CEDA chief executive David Byers explains the thinking behind Dr Knox's pension age proposal.
Australian 65-year-olds first received the national age pension in 1910. It was a time we can now barely imagine: the year when Harry Houdini made Australia's first controlled, powered airplane flight, a year when a week's wages might be 40 shillings ($4), a year when the Newtown Jets defeated the Rabbitohs for the NSW Rugby League premiership and Collingwood beat Carlton to claim the VFL crown.
That first age pension was 10 shillings a week.
At the time, if you were a man, your life expectancy at birth was just 56 years old. Just one in 25 Australians was 65 or older. If you were a typical 65-year-old Australian man, you'd probably had a hard life of manual labour. And being one of the few who made it 65, you could expect to live just 11 more years.
But being 65 today is not what it was. In recent decades, Australian life expectancies have shot up. Ninety-seven years after the introduction of the age pension, one in 7 Australians is 65 or older. Today's typical 65-year-old man can expect almost 20 more years of life - and women almost 23 more years. And those numbers are still going up.
Make no mistake: this is great news. It means people who would have been long gone are still alive. Medical science and preventative health measures have reduced fatalities from heart disease, many types of cancers, and smoking-related conditions like emphysema. And what evidence we have suggests people are not just living longer, but staying healthy and enjoying life longer too. These days 65-year-olds are setting off to trek the Himalayas.
But along with the good news comes a different story. More than 15 per cent of Australians are now 65 or over. In another 40 years, we can expect a quarter of all Australians to be 65 or older. Even with private superannuation doing its part, that's a lot of people receiving an age pension - and with a smaller proportion of working-age people paying the taxes that fund those pensions.
That's why CEDA believes it's time to look at raising the pension age - slowly, sensibly, and over a number of years. In a new CEDA paper, actuarial expert Dr David Knox argues that we should move the pension age up gradually from 65 to 67 between 2015 and 2022.
A slightly higher pension age would not only reflect how the world is changing. It would also boost our economy, encourage more people to stay in the workforce and ease the tax bill that we Australians will have to pay in the years ahead. Dr Knox suggests it would save the budget about $800 million a year in today's dollars.
It's hardly a radical proposal. Wealthy Iceland and Norway already wait until 67 to confer the age pension, and countries like the US, the UK and Germany have all started raising their pension ages. Indeed, Australia is already doing something similar. Since 1995 Australian women have waited a little longer each year for the pension. Women now wait until 63, and by 2014 they'll receive the pension at 65.

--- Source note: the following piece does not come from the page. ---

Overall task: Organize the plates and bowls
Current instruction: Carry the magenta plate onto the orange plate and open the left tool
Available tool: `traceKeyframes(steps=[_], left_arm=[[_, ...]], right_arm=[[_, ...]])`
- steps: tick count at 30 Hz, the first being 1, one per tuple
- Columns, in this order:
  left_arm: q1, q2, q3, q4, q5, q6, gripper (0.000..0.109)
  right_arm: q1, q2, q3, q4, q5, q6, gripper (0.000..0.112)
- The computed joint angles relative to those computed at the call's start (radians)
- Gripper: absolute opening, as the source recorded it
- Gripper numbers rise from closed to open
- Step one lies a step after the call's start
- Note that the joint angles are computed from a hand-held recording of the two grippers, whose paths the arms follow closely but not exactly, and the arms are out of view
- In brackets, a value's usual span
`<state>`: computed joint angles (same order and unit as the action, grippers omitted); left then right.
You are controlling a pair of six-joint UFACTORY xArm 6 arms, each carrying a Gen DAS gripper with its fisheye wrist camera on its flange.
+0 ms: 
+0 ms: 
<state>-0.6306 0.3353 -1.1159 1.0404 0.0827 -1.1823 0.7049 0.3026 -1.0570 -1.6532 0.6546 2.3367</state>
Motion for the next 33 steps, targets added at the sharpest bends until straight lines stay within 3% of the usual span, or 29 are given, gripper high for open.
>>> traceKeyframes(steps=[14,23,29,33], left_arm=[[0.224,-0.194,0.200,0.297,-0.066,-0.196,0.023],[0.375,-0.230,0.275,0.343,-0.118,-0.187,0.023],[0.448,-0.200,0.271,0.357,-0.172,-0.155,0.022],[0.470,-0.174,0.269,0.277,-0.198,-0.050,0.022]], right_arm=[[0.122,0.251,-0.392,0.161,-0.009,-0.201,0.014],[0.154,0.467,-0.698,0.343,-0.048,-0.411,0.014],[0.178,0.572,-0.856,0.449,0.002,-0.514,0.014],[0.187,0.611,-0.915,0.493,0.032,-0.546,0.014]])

As well as looking at raising the pension age to 67, we should consider an ongoing linkage to changes in Australians' likely life expectancy. After all, if the current trend continues, by 2047 the average Australian 67-year-old women will face another 30 years of life. At that point, even a pension age of 67 will seem faintly silly. We'd be better off with a system that responds to changing realities and alters the preconception about when you are "too old" to work.
A higher pension age doesn't mean everyone should work longer. By their mid-sixties, some people will suffer medical conditions that leave them unable to put in a full workweek. And thankfully, Australia already has a safety net for these people - the disability support pension, paid at the same rate and with the same broad rules as the age pension. Indeed, the disability support pension has been used to help many women in the early sixties as the female pension age has risen. Dr Knox's proposal is clear about this: if we raise the pension age, those Australians who qualify for the disability support pension would continue to do so.
Thankfully, 65 isn't what it used to be. We should look at fine-tuning our pension system to respond to that fact.